A heavy burden of proof should therefore be required before the democratic process is displaced by quasi guardianship. It should be necessary to demonstrate that the democratic process fails to give equal consideration to the interests of some who are subject to its laws; that the quasi guardians will do so; and that the injury inflicted on the right to equal consideration outweighs the injury done to the right of a people to govern itself.
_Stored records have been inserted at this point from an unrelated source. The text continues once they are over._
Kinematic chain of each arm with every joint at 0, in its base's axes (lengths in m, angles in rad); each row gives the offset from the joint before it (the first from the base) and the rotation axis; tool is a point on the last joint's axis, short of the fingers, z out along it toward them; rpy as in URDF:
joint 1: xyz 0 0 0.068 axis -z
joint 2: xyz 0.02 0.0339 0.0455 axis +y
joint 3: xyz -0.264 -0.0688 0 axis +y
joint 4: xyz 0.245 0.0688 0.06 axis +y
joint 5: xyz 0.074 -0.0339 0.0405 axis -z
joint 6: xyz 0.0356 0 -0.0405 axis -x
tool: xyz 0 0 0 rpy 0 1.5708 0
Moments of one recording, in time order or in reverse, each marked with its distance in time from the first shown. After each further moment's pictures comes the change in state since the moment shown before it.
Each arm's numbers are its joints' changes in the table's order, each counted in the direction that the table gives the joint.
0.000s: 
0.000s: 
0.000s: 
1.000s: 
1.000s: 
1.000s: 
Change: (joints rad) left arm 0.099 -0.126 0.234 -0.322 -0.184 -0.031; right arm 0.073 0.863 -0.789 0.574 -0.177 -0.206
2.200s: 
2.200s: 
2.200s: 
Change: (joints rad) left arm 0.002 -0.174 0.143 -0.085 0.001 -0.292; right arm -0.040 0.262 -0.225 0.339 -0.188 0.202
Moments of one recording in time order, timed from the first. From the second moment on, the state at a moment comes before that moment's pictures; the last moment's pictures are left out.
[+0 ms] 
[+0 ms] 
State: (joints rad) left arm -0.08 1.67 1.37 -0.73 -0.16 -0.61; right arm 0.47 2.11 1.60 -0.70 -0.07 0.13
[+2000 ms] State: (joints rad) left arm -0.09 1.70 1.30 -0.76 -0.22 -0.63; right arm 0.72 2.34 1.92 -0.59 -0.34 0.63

This judgment should depend partly on one's view of the potentialities for collective moral responsibility and growth in a good political order. If a good political order requires that the demos must in no circumstances have the opportunity to do wrong, at least with respect to fundamental rights and interests, then one may be tempted to suppose that the demos and its representatives ought to be restrained by quasi guardians who, like true guardians, possess superior knowledge and virtue. If however the best political order is one in which the members individually and collectively gain maturity and responsibility by confronting moral choices, then they must have the opportunity to act autonomously. Just as individual autonomy necessarily includes the opportunity to err as well as to act rightly, so too with a people. To the extent that a people is deprived of the opportunity to act autonomously and is governed by guardians, it is less likely to develop a sense of responsibility for its collective actions. To the extent that it is autonomous, then it may sometimes err and act unjustly.
The democratic process is a gamble on the possibilities that a people, in acting autonomously, will learn how to act rightly.